◆ **Work order**
If a line of the data below contains the string "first", copy it into your answer.

◆ **Data section**

Content starts

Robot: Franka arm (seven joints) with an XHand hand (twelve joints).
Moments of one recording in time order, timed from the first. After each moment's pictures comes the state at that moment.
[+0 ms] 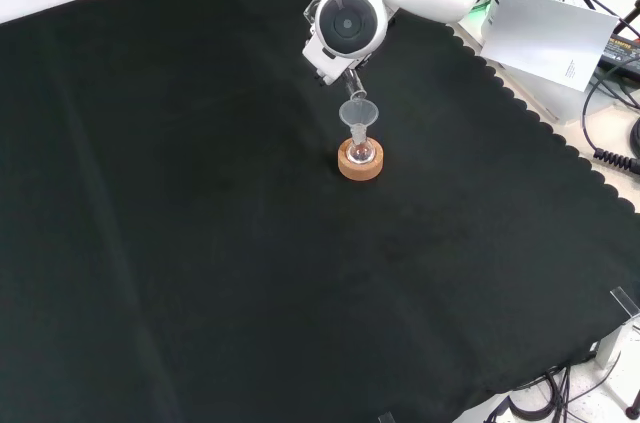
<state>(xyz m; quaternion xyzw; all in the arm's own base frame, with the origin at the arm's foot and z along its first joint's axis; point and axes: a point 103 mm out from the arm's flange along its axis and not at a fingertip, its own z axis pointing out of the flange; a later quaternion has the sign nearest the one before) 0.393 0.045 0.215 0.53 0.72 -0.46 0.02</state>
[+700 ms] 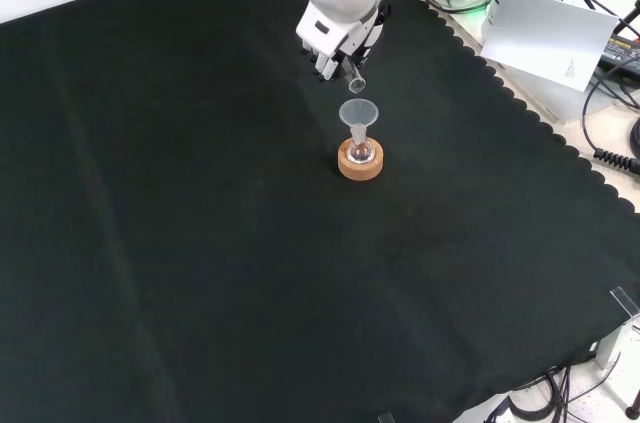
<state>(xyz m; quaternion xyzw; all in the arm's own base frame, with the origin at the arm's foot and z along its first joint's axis) 0.393 0.032 0.216 0.54 0.76 -0.35 -0.03</state>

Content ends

◆ **Answer area**
Moments of one recording in time order, timed from the first. After each moment's pictures comes the state at that moment.
<state>(xyz m; quaternion xyzw; all in the arm's own base frame, with the origin at the arm's foot and z along its first joint's axis; point and axes: a point 103 mm out from the arm's flange along its axis and not at a fingertip, its own z axis pointing out of the flange; a later quaternion has the sign nearest the one before) 0.393 0.045 0.215 0.53 0.72 -0.46 0.02</state>
<state>(xyz m; quaternion xyzw; all in the arm's own base frame, with the origin at the arm's foot and z along its first joint's axis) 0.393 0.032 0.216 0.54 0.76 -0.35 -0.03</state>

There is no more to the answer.